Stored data

____

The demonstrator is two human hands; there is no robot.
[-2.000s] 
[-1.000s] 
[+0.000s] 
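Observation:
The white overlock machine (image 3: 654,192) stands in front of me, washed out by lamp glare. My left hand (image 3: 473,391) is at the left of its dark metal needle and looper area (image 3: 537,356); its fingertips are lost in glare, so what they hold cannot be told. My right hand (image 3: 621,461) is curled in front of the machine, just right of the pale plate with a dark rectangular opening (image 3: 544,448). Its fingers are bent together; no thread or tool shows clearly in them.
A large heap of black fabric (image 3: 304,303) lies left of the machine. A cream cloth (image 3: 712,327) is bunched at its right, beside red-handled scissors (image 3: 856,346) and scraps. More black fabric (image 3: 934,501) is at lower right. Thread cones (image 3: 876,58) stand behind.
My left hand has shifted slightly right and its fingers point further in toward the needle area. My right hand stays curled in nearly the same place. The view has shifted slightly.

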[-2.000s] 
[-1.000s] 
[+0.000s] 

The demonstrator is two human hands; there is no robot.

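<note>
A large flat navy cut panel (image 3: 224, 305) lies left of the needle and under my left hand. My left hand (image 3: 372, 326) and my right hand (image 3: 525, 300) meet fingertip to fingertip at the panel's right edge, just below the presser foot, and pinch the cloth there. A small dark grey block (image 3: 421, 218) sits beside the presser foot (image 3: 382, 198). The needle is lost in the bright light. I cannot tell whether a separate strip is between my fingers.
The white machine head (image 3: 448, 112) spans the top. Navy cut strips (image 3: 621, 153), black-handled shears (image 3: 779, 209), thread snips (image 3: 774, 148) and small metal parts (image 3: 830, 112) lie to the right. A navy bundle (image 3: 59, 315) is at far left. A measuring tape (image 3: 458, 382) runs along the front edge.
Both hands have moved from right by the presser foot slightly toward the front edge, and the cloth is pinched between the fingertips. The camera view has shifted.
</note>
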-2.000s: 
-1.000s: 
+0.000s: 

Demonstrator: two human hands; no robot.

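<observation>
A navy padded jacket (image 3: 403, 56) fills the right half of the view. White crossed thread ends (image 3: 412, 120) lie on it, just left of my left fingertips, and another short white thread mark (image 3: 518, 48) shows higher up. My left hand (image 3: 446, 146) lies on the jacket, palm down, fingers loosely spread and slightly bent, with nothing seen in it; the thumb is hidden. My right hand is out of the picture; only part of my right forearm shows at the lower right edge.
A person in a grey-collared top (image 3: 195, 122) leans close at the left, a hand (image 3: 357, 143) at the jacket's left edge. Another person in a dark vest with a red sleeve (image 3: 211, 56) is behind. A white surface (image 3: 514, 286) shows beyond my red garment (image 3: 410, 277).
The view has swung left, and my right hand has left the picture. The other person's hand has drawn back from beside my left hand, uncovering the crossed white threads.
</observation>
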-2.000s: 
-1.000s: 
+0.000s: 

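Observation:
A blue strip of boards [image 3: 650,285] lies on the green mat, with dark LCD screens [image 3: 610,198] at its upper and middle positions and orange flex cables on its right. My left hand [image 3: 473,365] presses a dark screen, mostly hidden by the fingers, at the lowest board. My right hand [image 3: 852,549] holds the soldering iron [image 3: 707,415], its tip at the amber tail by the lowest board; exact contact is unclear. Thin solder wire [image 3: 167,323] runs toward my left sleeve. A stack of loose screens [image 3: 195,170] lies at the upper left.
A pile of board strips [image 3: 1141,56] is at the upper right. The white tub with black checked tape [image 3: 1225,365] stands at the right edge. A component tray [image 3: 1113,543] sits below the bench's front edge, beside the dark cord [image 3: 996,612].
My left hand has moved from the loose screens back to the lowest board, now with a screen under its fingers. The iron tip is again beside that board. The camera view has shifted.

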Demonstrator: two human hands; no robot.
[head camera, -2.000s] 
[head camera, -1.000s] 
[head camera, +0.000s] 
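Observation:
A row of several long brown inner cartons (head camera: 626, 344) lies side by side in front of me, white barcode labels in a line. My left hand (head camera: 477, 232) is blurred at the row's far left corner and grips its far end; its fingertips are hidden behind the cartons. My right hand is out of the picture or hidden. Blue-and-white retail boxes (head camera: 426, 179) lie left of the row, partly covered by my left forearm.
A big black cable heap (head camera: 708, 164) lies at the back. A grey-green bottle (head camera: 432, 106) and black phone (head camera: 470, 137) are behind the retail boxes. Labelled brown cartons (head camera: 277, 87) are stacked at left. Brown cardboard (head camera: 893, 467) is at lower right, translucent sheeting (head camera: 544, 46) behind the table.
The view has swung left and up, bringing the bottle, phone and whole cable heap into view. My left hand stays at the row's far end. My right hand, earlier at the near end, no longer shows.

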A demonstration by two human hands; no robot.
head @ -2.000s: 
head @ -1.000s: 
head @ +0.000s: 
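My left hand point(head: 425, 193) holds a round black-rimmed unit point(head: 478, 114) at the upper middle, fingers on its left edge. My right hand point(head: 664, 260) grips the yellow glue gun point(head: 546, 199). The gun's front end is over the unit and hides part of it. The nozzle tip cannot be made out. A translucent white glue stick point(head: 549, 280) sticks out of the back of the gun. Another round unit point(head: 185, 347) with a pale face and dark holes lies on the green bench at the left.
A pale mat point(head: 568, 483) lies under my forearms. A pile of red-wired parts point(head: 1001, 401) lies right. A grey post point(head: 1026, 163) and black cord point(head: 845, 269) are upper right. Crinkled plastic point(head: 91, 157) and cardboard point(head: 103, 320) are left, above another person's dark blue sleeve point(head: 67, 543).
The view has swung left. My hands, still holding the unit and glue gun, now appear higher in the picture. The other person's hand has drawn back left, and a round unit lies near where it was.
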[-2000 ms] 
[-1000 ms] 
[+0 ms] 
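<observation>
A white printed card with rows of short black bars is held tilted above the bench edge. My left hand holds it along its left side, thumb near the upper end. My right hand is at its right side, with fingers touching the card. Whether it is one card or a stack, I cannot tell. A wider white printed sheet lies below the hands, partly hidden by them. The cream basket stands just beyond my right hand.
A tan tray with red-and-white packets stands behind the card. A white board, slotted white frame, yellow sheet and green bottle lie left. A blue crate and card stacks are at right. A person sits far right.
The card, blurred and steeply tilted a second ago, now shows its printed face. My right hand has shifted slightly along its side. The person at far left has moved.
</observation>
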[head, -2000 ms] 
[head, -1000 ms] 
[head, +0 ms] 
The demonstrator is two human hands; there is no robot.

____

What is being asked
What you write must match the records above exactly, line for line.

The completed task
The demonstrator is two human hands; there is no robot.
[-2.000s] 
[-1.000s] 
[+0.000s] 
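Observation:
The white overlock machine (image 3: 654,192) stands in front of me, washed out by lamp glare. My left hand (image 3: 473,391) is at the left of its dark metal needle and looper area (image 3: 537,356); its fingertips are lost in glare, so what they hold cannot be told. My right hand (image 3: 621,461) is curled in front of the machine, just right of the pale plate with a dark rectangular opening (image 3: 544,448). Its fingers are bent together; no thread or tool shows clearly in them.
A large heap of black fabric (image 3: 304,303) lies left of the machine. A cream cloth (image 3: 712,327) is bunched at its right, beside red-handled scissors (image 3: 856,346) and scraps. More black fabric (image 3: 934,501) is at lower right. Thread cones (image 3: 876,58) stand behind.
My left hand has shifted slightly right and its fingers point further in toward the needle area. My right hand stays curled in nearly the same place. The view has shifted slightly.
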
[-2.000s] 
[-1.000s] 
[+0.000s] 

The demonstrator is two human hands; there is no robot.

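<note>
A large flat navy cut panel (image 3: 224, 305) lies left of the needle and under my left hand. My left hand (image 3: 372, 326) and my right hand (image 3: 525, 300) meet fingertip to fingertip at the panel's right edge, just below the presser foot, and pinch the cloth there. A small dark grey block (image 3: 421, 218) sits beside the presser foot (image 3: 382, 198). The needle is lost in the bright light. I cannot tell whether a separate strip is between my fingers.
The white machine head (image 3: 448, 112) spans the top. Navy cut strips (image 3: 621, 153), black-handled shears (image 3: 779, 209), thread snips (image 3: 774, 148) and small metal parts (image 3: 830, 112) lie to the right. A navy bundle (image 3: 59, 315) is at far left. A measuring tape (image 3: 458, 382) runs along the front edge.
Both hands have moved from right by the presser foot slightly toward the front edge, and the cloth is pinched between the fingertips. The camera view has shifted.
</note>
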-2.000s: 
-1.000s: 
+0.000s: 

Demonstrator: two human hands; no robot.

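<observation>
A navy padded jacket (image 3: 403, 56) fills the right half of the view. White crossed thread ends (image 3: 412, 120) lie on it, just left of my left fingertips, and another short white thread mark (image 3: 518, 48) shows higher up. My left hand (image 3: 446, 146) lies on the jacket, palm down, fingers loosely spread and slightly bent, with nothing seen in it; the thumb is hidden. My right hand is out of the picture; only part of my right forearm shows at the lower right edge.
A person in a grey-collared top (image 3: 195, 122) leans close at the left, a hand (image 3: 357, 143) at the jacket's left edge. Another person in a dark vest with a red sleeve (image 3: 211, 56) is behind. A white surface (image 3: 514, 286) shows beyond my red garment (image 3: 410, 277).
The view has swung left, and my right hand has left the picture. The other person's hand has drawn back from beside my left hand, uncovering the crossed white threads.
</observation>
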-2.000s: 
-1.000s: 
+0.000s: 

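Observation:
A blue strip of boards [image 3: 650,285] lies on the green mat, with dark LCD screens [image 3: 610,198] at its upper and middle positions and orange flex cables on its right. My left hand [image 3: 473,365] presses a dark screen, mostly hidden by the fingers, at the lowest board. My right hand [image 3: 852,549] holds the soldering iron [image 3: 707,415], its tip at the amber tail by the lowest board; exact contact is unclear. Thin solder wire [image 3: 167,323] runs toward my left sleeve. A stack of loose screens [image 3: 195,170] lies at the upper left.
A pile of board strips [image 3: 1141,56] is at the upper right. The white tub with black checked tape [image 3: 1225,365] stands at the right edge. A component tray [image 3: 1113,543] sits below the bench's front edge, beside the dark cord [image 3: 996,612].
My left hand has moved from the loose screens back to the lowest board, now with a screen under its fingers. The iron tip is again beside that board. The camera view has shifted.
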
Demonstrator: two human hands; no robot.
[head camera, -2.000s] 
[head camera, -1.000s] 
[head camera, +0.000s] 
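Observation:
A row of several long brown inner cartons (head camera: 626, 344) lies side by side in front of me, white barcode labels in a line. My left hand (head camera: 477, 232) is blurred at the row's far left corner and grips its far end; its fingertips are hidden behind the cartons. My right hand is out of the picture or hidden. Blue-and-white retail boxes (head camera: 426, 179) lie left of the row, partly covered by my left forearm.
A big black cable heap (head camera: 708, 164) lies at the back. A grey-green bottle (head camera: 432, 106) and black phone (head camera: 470, 137) are behind the retail boxes. Labelled brown cartons (head camera: 277, 87) are stacked at left. Brown cardboard (head camera: 893, 467) is at lower right, translucent sheeting (head camera: 544, 46) behind the table.
The view has swung left and up, bringing the bottle, phone and whole cable heap into view. My left hand stays at the row's far end. My right hand, earlier at the near end, no longer shows.
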
A demonstration by two human hands; no robot.
head @ -2.000s: 
head @ -1.000s: 
head @ +0.000s: 
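My left hand point(head: 425, 193) holds a round black-rimmed unit point(head: 478, 114) at the upper middle, fingers on its left edge. My right hand point(head: 664, 260) grips the yellow glue gun point(head: 546, 199). The gun's front end is over the unit and hides part of it. The nozzle tip cannot be made out. A translucent white glue stick point(head: 549, 280) sticks out of the back of the gun. Another round unit point(head: 185, 347) with a pale face and dark holes lies on the green bench at the left.
A pale mat point(head: 568, 483) lies under my forearms. A pile of red-wired parts point(head: 1001, 401) lies right. A grey post point(head: 1026, 163) and black cord point(head: 845, 269) are upper right. Crinkled plastic point(head: 91, 157) and cardboard point(head: 103, 320) are left, above another person's dark blue sleeve point(head: 67, 543).
The view has swung left. My hands, still holding the unit and glue gun, now appear higher in the picture. The other person's hand has drawn back left, and a round unit lies near where it was.
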[-2000 ms] 
[-1000 ms] 
[+0 ms] 
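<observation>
A white printed card with rows of short black bars is held tilted above the bench edge. My left hand holds it along its left side, thumb near the upper end. My right hand is at its right side, with fingers touching the card. Whether it is one card or a stack, I cannot tell. A wider white printed sheet lies below the hands, partly hidden by them. The cream basket stands just beyond my right hand.
A tan tray with red-and-white packets stands behind the card. A white board, slotted white frame, yellow sheet and green bottle lie left. A blue crate and card stacks are at right. A person sits far right.
The card, blurred and steeply tilted a second ago, now shows its printed face. My right hand has shifted slightly along its side. The person at far left has moved.
</observation>
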[head, -2000 ms] 
[head, -1000 ms] 
[head, +0 ms] 
The demonstrator is two human hands; there is no robot.

Work on the exercise is now finished.